Malheureusement, quitter la page d’un homme/femme indigné(e) ne vous garantit nullement être à l'abri de ses coups de gueule et de son activisme forcené. À l'étroit sur sa page ou les pages de ses amis, il sévit là où bon lui semble. Tel un missionnaire, il a soif du grand large et sème à tout vent... Il s’autorise à se mêler de chaque conversation et de prêcher sa bonne parole là où il veut, sans s’embarrasser d’usages de politesse. Un inconnu pontifiant, condescendant, voire carrément insultant qui vient vous apostropher sur votre page, c’est souvent lui, le vertuiste professionnel.

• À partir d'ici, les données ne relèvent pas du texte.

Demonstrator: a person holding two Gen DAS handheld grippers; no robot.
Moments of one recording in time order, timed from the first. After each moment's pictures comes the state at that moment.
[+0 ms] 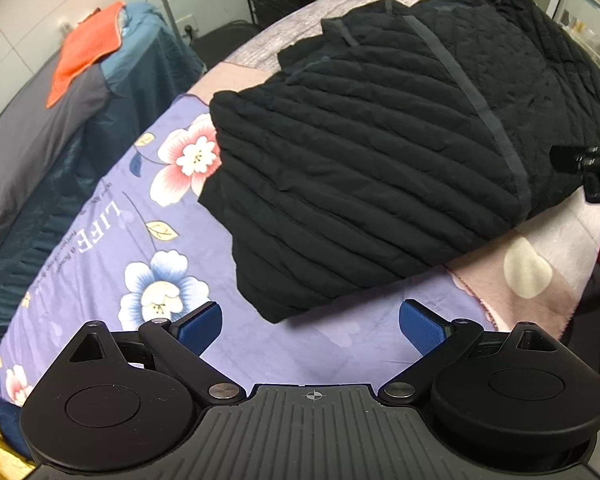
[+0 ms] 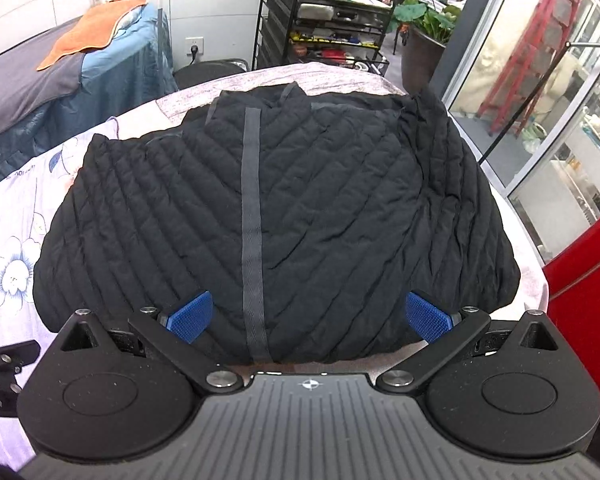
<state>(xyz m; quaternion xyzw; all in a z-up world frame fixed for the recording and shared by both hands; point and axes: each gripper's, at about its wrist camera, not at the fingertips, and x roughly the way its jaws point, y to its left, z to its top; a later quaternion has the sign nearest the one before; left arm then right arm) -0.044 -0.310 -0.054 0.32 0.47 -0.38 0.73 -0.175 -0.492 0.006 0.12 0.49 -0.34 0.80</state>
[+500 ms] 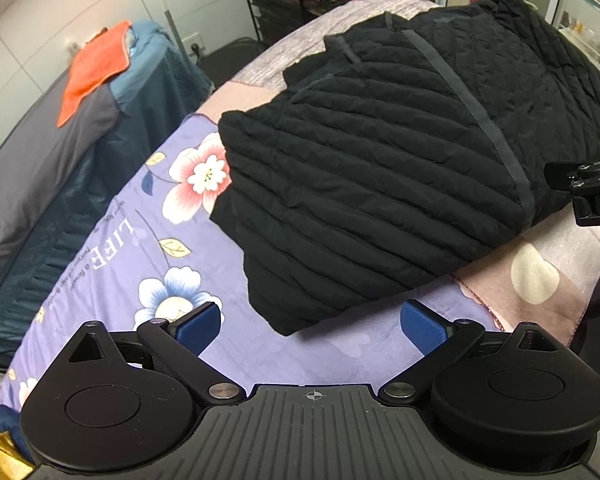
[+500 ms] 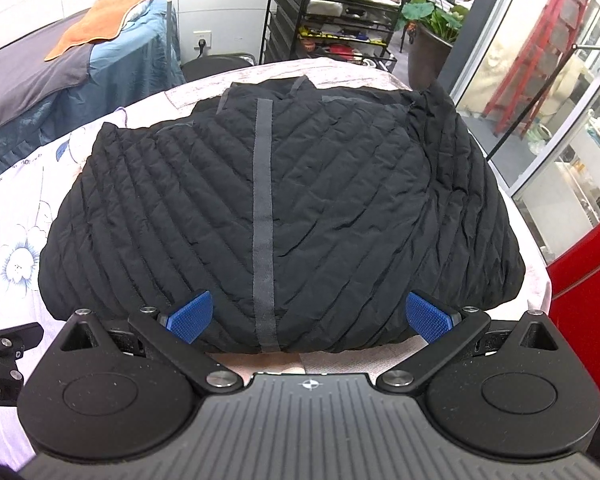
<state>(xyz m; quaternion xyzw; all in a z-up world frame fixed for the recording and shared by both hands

Le plus souvent, l’homme indigné pense « contre ». Il se nourrit plutôt de haine que d’amour (sauf s’il s’agit d’amour pour lui-même qui, lui, n’est pas à prouver). Le même Saint-Exupéry cité plus haut a écrit au même Breton : "Vous ne pouvez vous habiller qu’en écrivant « contre » quelque chose. « Pour » qui, ou « pour » quoi êtes-vous ? Vous « êtes » pour André Breton résolument et exclusivement. »
Mais alors, objectera-t-on, cet infatigable pourfendeur de tous les totalitarismes, discriminations et fascismes, n'est-il pas un défenseur ardent de la démocratie? La démocratie, ce nom du Bien, ce nouvel absolu de la croyance publique, ce mantra qu'on invoque d'autant plus souvent que l'on vit dans des démocraties curieuses, sans démos, ni de kratos... « Ils sont obsédés par la démocratie depuis qu'il n'y en a plus », disait de Gaulle à Malraux, peu avant sa mort. La fanfare démocratiste, de plus en plus forte et de plus en plus fausse, n'est qu'un cache-misère de "l'éclipse du projet de l'autonomie" (Castoriadis) et de l'incapacité de gouverner et d’être gouverné dont souffrent les sociétés "démocratistes".
Celles mêmes où le vertuiste professionnel a remplacé le savant, l'intellectuel, le philosophe et où il a toute latitude pour infliger sa pensée binaire et son intransigeance sectaire aux concitoyens et à des hommes politiques devenus insignifiants et impuissants.